### PROBLEM TO SOLVE
Starting with the first line of the records, write out each line exactly until you have included the line containing "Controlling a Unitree".

### Stored items from a collection
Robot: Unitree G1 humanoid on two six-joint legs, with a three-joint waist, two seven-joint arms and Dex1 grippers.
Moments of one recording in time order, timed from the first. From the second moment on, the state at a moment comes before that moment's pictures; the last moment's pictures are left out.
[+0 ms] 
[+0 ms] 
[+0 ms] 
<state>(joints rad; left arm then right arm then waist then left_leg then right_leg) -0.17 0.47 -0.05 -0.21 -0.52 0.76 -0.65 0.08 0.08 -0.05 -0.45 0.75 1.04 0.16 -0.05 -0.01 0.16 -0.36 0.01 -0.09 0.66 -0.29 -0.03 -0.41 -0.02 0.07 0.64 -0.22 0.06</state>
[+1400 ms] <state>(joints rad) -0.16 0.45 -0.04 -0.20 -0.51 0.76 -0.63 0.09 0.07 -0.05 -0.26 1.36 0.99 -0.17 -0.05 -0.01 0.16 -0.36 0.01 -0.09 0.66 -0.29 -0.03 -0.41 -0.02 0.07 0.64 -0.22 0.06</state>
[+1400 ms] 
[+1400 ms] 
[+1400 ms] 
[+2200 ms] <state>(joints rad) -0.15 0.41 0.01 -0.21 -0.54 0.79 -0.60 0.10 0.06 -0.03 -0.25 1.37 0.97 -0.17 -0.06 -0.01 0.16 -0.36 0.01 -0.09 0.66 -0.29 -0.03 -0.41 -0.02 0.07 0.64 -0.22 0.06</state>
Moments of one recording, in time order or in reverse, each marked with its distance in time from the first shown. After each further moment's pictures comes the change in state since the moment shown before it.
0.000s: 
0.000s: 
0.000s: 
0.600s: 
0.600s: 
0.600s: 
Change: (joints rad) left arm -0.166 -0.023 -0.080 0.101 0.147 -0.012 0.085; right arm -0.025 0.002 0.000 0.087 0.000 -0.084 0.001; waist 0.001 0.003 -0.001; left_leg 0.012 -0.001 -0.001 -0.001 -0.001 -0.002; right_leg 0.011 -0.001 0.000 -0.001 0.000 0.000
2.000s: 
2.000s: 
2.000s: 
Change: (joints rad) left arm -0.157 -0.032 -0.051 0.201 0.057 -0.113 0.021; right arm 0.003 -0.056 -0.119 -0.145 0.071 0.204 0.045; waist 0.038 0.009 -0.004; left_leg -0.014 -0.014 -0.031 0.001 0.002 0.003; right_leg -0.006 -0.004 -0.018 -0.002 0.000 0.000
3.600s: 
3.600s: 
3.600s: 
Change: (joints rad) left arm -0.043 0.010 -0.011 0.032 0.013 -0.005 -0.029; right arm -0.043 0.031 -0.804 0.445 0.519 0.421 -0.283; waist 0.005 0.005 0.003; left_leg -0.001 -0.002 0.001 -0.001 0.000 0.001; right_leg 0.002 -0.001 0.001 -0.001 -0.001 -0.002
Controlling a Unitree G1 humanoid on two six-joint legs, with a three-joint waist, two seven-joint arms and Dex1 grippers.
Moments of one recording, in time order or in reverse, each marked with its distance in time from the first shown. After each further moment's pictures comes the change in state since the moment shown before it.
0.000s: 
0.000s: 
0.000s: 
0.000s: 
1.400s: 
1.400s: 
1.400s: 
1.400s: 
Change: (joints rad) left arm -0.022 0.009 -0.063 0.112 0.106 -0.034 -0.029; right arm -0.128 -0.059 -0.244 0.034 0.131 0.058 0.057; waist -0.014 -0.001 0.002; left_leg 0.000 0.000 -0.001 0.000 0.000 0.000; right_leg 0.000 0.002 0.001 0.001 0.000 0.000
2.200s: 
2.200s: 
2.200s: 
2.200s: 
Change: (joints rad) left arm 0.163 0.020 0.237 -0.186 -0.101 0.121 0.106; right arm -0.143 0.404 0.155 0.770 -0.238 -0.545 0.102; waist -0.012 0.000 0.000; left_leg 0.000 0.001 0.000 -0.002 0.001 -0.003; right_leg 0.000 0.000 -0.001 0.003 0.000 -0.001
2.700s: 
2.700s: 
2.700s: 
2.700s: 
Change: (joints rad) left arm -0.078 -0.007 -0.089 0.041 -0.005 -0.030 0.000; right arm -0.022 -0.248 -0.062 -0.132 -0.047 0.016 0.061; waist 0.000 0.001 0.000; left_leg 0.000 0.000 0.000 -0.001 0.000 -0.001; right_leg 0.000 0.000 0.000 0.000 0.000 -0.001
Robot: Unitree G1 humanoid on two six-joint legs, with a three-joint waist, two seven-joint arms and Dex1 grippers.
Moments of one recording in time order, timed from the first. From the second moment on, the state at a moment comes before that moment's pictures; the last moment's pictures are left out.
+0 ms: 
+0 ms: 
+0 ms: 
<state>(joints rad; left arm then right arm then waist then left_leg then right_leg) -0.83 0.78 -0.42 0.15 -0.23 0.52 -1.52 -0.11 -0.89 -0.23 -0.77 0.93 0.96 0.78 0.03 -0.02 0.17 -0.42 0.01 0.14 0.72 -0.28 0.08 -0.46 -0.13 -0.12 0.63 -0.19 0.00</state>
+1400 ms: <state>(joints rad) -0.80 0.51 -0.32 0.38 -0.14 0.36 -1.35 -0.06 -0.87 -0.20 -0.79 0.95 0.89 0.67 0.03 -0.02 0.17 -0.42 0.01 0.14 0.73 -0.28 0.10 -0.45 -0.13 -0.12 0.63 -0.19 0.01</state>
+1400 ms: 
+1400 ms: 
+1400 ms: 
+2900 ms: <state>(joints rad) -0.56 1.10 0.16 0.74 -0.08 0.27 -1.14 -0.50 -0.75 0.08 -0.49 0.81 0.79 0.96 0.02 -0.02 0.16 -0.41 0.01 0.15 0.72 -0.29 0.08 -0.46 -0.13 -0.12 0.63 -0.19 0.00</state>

### ANSWER AREA
Robot: Unitree G1 humanoid on two six-joint legs, with a three-joint waist, two seven-joint arms and Dex1 grippers.
Moments of one recording in time order, timed from the first. From the second moment on, the state at a moment comes before that moment's pictures; the last moment's pictures are left out.
[+0 ms] 
[+0 ms] 
[+0 ms] 
<state>(joints rad; left arm then right arm then waist then left_leg then right_leg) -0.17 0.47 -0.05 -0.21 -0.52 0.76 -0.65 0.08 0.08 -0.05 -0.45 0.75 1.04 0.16 -0.05 -0.01 0.16 -0.36 0.01 -0.09 0.66 -0.29 -0.03 -0.41 -0.02 0.07 0.64 -0.22 0.06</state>
[+1400 ms] <state>(joints rad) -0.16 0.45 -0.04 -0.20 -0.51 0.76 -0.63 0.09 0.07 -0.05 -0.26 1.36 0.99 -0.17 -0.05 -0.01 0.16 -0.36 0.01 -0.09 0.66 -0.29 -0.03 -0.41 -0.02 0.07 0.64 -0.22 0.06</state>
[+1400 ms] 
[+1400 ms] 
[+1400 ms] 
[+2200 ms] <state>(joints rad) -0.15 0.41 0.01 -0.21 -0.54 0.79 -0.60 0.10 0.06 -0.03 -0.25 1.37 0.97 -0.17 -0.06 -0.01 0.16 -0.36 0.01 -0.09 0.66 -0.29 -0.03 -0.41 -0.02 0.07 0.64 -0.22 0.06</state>
Moments of one recording, in time order or in reverse, each marked with its distance in time from the first shown. After each further moment's pictures comes the change in state since the moment shown before it.
0.000s: 
0.000s: 
0.000s: 
0.600s: 
0.600s: 
0.600s: 
Change: (joints rad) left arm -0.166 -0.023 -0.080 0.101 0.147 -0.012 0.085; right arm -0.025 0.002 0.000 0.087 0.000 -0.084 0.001; waist 0.001 0.003 -0.001; left_leg 0.012 -0.001 -0.001 -0.001 -0.001 -0.002; right_leg 0.011 -0.001 0.000 -0.001 0.000 0.000
2.000s: 
2.000s: 
2.000s: 
Change: (joints rad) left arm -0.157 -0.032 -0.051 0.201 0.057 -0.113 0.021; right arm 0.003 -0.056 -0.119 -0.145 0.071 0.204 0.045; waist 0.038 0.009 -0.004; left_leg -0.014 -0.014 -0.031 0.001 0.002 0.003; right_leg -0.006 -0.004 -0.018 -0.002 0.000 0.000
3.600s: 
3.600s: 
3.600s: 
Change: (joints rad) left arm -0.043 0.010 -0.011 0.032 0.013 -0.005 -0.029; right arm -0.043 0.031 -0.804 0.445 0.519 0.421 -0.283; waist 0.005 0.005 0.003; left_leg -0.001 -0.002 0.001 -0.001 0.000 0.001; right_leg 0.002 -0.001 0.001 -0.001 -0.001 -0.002
Controlling a Unitree G1 humanoid on two six-joint legs, with a three-joint waist, two seven-joint arms and Dex1 grippers.

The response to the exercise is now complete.